Task to carry out | Would you please transcribe the listing exactly, with no images?
___ Collected data ___
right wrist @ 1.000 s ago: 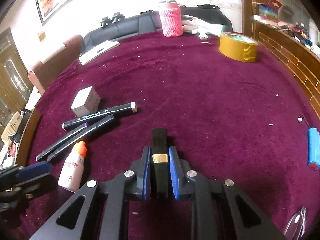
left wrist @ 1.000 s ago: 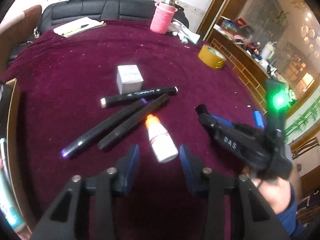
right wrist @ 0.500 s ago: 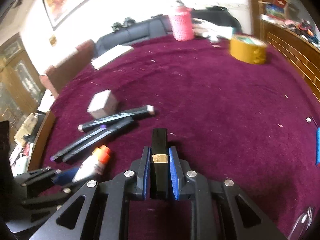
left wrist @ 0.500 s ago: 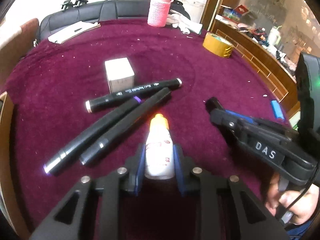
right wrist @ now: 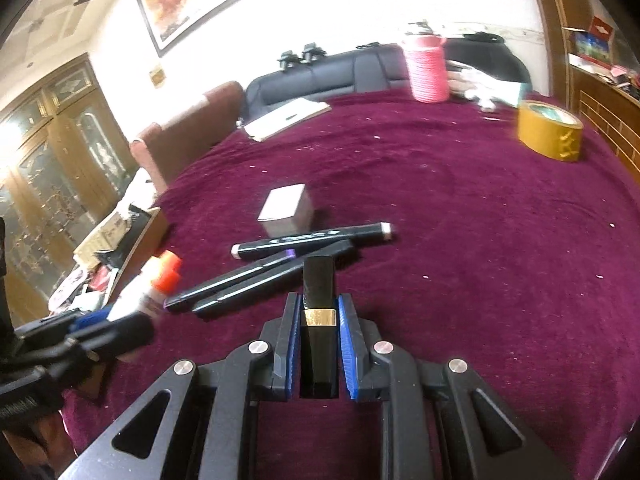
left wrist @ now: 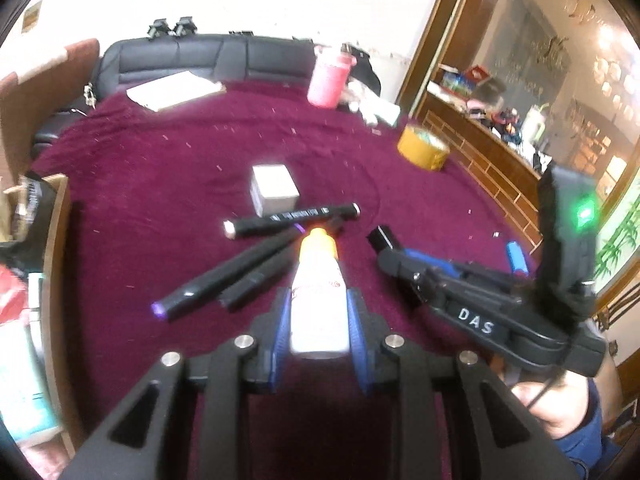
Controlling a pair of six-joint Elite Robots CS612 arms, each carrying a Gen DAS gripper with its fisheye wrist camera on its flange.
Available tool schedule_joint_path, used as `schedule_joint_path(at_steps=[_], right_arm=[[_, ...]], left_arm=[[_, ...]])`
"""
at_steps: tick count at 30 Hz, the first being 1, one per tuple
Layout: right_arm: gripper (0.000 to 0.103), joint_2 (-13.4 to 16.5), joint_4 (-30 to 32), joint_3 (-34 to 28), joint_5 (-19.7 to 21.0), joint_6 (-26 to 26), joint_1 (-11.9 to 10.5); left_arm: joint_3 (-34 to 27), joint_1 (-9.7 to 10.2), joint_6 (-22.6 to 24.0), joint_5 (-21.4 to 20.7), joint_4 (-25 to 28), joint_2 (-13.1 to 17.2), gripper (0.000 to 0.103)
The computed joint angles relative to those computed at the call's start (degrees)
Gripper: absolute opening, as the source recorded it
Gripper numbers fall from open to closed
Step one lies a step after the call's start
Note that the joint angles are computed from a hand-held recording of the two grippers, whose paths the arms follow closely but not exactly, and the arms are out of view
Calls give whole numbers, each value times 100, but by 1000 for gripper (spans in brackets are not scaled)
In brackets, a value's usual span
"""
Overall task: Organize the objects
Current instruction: 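Carry the glue bottle and marker over the cardboard box with both grippers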
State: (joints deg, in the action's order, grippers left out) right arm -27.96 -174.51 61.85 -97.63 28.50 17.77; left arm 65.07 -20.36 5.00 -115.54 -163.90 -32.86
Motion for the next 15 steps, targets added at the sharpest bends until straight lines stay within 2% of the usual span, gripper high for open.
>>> schedule_joint_path(at_steps=[3, 8, 12, 15], right_arm=[[20, 25, -190, -7, 224, -72, -17], [20, 54, -409, -56, 688, 178, -18], [21, 86, -142, -290, 958, 182, 105], [21, 196, 40, -641, 1344, 23, 208]], left_arm=[[187, 94, -141, -72, -317, -108, 26], [437, 295, -424, -129, -815, -228, 26], [549, 456, -648, -21, -1019, -281, 26], [660, 586, -776, 131, -1162, -340, 27]])
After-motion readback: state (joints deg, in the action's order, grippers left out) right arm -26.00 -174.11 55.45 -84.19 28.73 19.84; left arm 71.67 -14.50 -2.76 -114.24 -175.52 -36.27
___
Task solution |
right wrist @ 1.000 s ago: 
left wrist @ 1.000 s ago: 
right wrist @ 0.500 s ago: 
left wrist @ 0.500 s ago: 
right wrist @ now: 
left wrist @ now: 
Controlling a pair of six-joint Elite Robots CS612 arms, each carrying a Gen DAS gripper with its fisheye wrist camera on its flange.
Available tool schedule_joint_path, used as `schedule_joint_path(at_steps=[_], right_arm=[[_, ...]], left_arm=[[_, ...]])`
"""
at_steps: tick count at 30 Hz, the first being 1, one per tuple
Layout: right_arm: gripper (0.000 to 0.103), joint_2 (-13.4 to 16.5), joint_4 (-30 to 32), joint_3 (-34 to 28), joint_5 (-19.7 to 21.0), joint_6 (-26 to 26), joint_1 (-11.9 to 10.5); left_arm: joint_3 (-34 to 27), joint_1 (-9.7 to 10.2), joint_6 (-22.6 to 24.0), joint_5 (-21.4 to 20.7), joint_4 (-25 to 28), joint_2 (-13.1 to 17.2), gripper (0.000 to 0.103)
The computed joint angles relative to those computed at the call's start (degrees)
Gripper: absolute opening, as the source recorded it
Gripper numbers fall from open to closed
Step one lies a step after the call's start
Note that the joint angles are computed from a hand-held recording of the two grippers, whose paths the arms follow closely but not exactly, and the arms are out of view
Calls give whole numbers, each value times 100, but by 1000 for gripper (spans in brackets are not scaled)
In brackets, a value's usual span
"""
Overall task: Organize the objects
Current instruction: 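Carry the glue bottle and marker over the cardboard box with both grippers
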State: (joints deg, in the action's order, grippers left out) right arm -27.96 -174.51 61.85 -97.63 28.50 17.77; left arm 65.07 -20.36 5.00 -115.54 -163.90 -32.86
Motion for the next 15 steps, targets added at the sharpest bends until straight lines stay within 2% of the usual span, gripper high for open.
>>> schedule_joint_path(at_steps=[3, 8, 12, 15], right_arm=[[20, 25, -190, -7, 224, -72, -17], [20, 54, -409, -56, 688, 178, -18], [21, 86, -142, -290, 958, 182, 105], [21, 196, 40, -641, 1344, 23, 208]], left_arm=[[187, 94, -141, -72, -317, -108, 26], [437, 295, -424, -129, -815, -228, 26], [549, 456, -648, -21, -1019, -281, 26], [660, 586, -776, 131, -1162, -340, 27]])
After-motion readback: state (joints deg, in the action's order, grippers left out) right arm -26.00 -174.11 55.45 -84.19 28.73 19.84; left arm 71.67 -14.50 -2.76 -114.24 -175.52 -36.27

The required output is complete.